==== INPUT FOR THIS TASK ====

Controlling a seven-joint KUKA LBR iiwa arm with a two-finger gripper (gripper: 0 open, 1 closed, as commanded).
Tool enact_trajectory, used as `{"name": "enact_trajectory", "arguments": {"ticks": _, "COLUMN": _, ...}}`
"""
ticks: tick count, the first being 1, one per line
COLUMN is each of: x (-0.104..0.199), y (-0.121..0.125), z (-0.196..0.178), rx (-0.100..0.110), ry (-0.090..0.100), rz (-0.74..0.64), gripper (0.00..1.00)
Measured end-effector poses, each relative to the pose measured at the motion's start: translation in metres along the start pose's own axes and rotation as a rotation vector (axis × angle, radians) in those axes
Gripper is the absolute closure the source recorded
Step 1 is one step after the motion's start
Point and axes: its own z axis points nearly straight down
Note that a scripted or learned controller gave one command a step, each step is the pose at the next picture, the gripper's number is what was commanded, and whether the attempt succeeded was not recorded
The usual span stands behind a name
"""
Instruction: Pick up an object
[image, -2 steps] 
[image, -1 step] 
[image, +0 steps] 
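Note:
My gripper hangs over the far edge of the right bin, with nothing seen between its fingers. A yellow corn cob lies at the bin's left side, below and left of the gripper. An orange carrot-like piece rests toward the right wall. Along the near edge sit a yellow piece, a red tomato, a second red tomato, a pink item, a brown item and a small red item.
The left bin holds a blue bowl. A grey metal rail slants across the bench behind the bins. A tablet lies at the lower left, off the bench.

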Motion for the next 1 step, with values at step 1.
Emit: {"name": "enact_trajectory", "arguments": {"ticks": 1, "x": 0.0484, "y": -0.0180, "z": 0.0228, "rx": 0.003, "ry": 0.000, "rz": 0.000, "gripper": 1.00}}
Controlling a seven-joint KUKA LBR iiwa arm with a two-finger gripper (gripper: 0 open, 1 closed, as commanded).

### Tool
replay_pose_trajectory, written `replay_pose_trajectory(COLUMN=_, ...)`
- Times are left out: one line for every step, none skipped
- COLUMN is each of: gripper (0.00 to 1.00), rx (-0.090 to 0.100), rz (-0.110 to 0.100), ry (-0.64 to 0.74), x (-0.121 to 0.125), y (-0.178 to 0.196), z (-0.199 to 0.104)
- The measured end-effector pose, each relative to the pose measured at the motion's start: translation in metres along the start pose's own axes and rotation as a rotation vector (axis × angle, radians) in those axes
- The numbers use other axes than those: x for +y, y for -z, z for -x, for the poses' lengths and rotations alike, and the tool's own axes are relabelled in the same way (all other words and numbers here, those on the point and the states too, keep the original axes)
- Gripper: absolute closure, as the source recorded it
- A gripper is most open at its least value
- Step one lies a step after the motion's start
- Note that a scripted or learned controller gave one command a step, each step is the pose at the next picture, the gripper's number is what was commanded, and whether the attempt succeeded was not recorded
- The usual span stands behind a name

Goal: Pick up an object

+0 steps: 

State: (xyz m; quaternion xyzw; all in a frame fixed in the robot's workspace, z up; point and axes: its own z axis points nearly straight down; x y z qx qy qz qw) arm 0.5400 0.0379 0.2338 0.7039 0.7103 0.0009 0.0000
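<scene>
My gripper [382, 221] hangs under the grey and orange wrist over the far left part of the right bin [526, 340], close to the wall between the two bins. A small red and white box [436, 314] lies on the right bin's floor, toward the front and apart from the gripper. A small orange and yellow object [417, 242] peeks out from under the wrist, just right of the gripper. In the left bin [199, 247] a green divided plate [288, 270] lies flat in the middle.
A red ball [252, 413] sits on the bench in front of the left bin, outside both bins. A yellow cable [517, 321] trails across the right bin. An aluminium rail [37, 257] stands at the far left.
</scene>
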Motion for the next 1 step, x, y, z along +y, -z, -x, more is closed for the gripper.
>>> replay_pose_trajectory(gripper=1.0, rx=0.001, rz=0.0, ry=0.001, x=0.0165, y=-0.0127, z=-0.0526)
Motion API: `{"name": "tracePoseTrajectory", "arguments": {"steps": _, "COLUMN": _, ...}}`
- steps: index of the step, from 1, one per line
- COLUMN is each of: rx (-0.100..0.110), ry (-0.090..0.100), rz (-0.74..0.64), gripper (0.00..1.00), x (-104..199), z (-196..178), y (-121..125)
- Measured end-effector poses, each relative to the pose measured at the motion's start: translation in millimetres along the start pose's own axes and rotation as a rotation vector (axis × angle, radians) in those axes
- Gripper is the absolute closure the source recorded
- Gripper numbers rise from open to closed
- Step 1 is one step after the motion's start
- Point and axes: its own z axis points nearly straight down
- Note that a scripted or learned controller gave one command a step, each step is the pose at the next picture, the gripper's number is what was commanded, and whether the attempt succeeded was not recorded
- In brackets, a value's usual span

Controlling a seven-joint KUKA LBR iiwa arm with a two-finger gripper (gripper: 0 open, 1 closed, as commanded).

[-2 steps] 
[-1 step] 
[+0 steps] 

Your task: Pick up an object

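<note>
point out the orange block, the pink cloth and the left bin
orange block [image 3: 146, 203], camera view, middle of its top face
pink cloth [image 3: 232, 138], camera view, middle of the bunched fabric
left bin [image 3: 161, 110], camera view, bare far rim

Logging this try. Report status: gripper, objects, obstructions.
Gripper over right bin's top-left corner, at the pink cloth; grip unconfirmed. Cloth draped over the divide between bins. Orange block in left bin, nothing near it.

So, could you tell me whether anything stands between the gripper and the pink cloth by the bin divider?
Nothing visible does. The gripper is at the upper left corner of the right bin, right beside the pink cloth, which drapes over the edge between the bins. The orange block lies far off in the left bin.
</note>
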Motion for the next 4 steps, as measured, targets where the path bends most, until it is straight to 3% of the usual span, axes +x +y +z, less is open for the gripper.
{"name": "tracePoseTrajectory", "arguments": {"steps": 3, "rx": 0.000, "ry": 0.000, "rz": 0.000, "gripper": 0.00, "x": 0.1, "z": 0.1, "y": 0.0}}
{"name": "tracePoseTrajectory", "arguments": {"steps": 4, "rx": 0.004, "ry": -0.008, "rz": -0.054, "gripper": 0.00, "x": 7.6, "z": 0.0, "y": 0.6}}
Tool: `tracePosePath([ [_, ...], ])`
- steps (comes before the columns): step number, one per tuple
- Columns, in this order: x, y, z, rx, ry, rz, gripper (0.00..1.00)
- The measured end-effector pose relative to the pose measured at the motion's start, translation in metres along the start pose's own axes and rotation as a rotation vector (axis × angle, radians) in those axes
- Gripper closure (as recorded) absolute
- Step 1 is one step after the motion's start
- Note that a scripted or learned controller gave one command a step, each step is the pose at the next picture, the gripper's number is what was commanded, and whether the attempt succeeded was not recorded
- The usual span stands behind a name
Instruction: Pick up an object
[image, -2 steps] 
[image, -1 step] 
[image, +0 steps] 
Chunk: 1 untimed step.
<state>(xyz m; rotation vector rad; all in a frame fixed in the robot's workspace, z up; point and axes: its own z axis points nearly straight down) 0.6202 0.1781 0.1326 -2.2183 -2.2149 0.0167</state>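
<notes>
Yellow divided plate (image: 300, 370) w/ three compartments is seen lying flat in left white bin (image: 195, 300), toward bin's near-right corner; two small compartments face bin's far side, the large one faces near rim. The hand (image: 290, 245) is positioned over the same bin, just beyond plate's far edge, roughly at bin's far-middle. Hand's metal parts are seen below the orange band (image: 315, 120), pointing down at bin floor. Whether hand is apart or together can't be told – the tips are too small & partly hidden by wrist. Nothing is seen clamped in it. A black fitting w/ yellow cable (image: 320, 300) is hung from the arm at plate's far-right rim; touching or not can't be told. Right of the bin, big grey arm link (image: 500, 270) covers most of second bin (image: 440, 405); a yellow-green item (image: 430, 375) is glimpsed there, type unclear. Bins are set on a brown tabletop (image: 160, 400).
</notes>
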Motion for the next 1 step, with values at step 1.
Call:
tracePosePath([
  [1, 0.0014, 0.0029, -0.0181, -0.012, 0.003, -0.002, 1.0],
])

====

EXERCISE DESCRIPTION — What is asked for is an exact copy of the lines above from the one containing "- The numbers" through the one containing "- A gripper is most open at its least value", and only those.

YOUR RESPONSE —
- The numbers use other axes than those: x for +y, y for -z, z for -x, for the poses' lengths and rotations alike, and the tool's own axes are relabelled in the same way (all other words and numbers here, those on the point and the states too, keep the original axes)
- Gripper: absolute closure, as the source recorded it
- A gripper is most open at its least value

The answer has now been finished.